The November FOMC meeting would see the Fed making a formal announcement on QE tapering. We expect the plan would begin immediately and is expected to end by mid-2022. The Fed funds rate will stay unchanged at 0-0.25%. The market has priced in over 60% of a rate hike in June 2022. This appears unlikely unless the QE program is scheduled to finish earlier. We look for the Fed’s forward guidance regarding this.
Economic growth surprised to the downside. GDP expanded an annualised +2% q/q in 3Q21, compared with consensus of +2.6% and +6.7% in 2Q21. Supply chain disruption and the spread of delta variant were the key reasons for the disappointment. Consumer spending grew +1.6%, down sharply from +12% in 2Q21 but better than consensus of +0.9%. Leading indicators signaled that the momentum has picked up again in the fourth quarter. For instance, Conference Board’s consumer confidence index improved to 113.8 in October, beating consensus of 108 and September’s 109.3. University of Michigan sentiment climbed +0.3 point to 71.7 in October. The ISM activity indices due next week is closely watched.
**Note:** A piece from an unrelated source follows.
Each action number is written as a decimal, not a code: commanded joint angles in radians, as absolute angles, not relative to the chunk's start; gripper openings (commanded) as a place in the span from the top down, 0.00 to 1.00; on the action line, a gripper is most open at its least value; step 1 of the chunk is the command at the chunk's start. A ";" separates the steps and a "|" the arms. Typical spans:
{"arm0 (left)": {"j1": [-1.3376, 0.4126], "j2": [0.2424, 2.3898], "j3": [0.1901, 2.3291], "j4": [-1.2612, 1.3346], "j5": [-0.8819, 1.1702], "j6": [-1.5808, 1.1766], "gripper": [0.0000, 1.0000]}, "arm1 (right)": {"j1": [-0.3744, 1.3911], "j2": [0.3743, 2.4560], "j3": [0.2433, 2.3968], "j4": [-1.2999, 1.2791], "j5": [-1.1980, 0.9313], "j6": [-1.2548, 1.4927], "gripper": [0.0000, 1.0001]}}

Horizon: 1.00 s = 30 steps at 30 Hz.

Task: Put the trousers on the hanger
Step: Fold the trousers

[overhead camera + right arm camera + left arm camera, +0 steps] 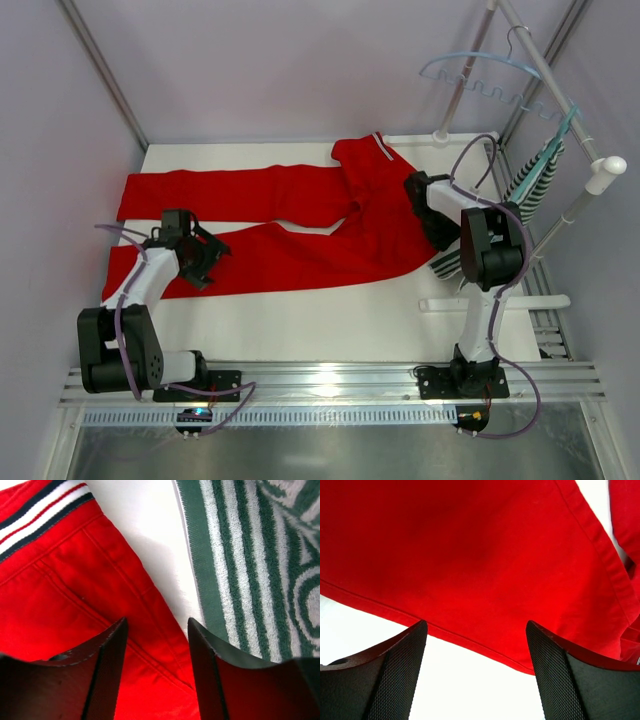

Inflation continued to accelerate. Headline CPI rose to +5.4% y/y in September, from +5.3% in August. Core CPI steadied at +4%. Meanwhile, the Fed preferred inflation gauge, PCE deflator rose to +4.4% y/y in September, from +4.2% a month ago. Core PCE deflator steadied at +3.6% y/y in the month. Strong inflation pressure proves more persistent than previously anticipated. At a virtual conference hosted by the South African Reserve Bank, Fed Chair Jerome Powell warned of the risk of “longer and more persistent bottlenecks and thus to higher inflation”. He also pledged to “use our tools to guide inflation back to 2%”, although noting that hiking interest rates was “premature”.
At the minutes of the September meeting, the Fed noted that tapering of asset purchases “could commence with the monthly purchase calendars beginning in either mid-November or mid-December”. The Fed is widely anticipated to formally announce the tapering plan at the upcoming meeting and we expect the tapering to begin immediately. The September minutes also indicated that the pace would be “monthly reductions in the pace of asset purchases, by US$10B in the case of Treasury securities and US$5B in the case of agency mortgage-backed securities (MBS)”. The pace would lead to a completion of the entire asset purchases by mid -2022. A hawkish surprise – monthly reduction at a faster pace- cannot be ruled out given the inflationary pressure.
With tapering a done deal, the focus would be on the timing of the first rate hike. In September, the median dot plot revealed that half of the members had anticipated a rate hike in 2022. Meanwhile, the market has priced in futures have priced in over 60% of a rate hike by June 2022 (CME’s 30-day Fed funds). While the next median dot plot will not come until December, we are of interest to see if the Fed would comment on the market pricing.